Current sugar-platform biorefinery research has mainly focused on the degradation of polysaccharides while leaving the lignin as a waste product. In this study, a novel one-pot catalytic process was developed to selectively depolymerize the lignin fraction of intact lignocellulosic biomass to hydrocarbon fuel precursors, while leaving the solid cellulosic fraction in high purity. The catalysis was driven by free radical reactions that selectively degraded lignin through demethoxylation and subsequent beta-ether bond cleavage between subunits resulting in low weight aromatics and aliphatic acids (hydrocarbon precursors). The degradation to the cellulose was minimal. The catalyst’s free radical mechanism was discovered through previous work in which hydrocarbon precursors were obtained from pure lignin in yields up to 66%. The one-pot reaction produced a biphasic liquid that included water solubles and organic oil.
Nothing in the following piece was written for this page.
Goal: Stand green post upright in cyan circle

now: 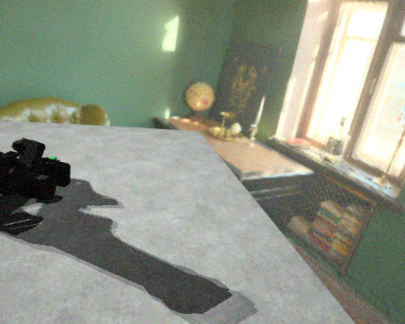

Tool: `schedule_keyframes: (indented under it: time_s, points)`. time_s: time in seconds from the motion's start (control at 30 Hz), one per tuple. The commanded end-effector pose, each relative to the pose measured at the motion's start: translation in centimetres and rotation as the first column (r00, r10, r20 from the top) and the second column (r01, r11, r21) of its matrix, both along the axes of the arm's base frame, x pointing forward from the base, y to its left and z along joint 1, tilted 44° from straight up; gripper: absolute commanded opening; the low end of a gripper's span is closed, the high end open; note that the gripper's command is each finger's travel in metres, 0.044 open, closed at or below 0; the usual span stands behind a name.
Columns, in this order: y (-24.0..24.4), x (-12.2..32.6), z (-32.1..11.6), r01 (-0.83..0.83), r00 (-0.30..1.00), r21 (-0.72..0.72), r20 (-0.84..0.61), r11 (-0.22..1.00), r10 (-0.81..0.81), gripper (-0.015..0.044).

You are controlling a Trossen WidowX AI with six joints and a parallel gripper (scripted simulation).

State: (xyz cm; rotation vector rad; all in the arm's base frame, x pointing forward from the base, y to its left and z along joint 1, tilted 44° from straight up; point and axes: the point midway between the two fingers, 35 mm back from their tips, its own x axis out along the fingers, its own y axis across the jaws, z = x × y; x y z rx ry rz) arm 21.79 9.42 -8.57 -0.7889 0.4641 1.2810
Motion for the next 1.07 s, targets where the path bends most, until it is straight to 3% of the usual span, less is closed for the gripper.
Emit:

The organic phase was extracted by dichloromethane and consisted of the target hydrocarbon precursors. The water soluble phase was mainly monomer or oligomer sugars from hemicellulose. The residual solid fraction was highly purified cellulose, which could be directly used for materials or further hydrolyzed to produce fuels or chemicals. The catalysts chosen for experimentation were composed of low-cost metals and oxidants. This new research successfully demonstrates a controlled free radical depolymerization of the lignin fraction of intact lignocellulosic biomass.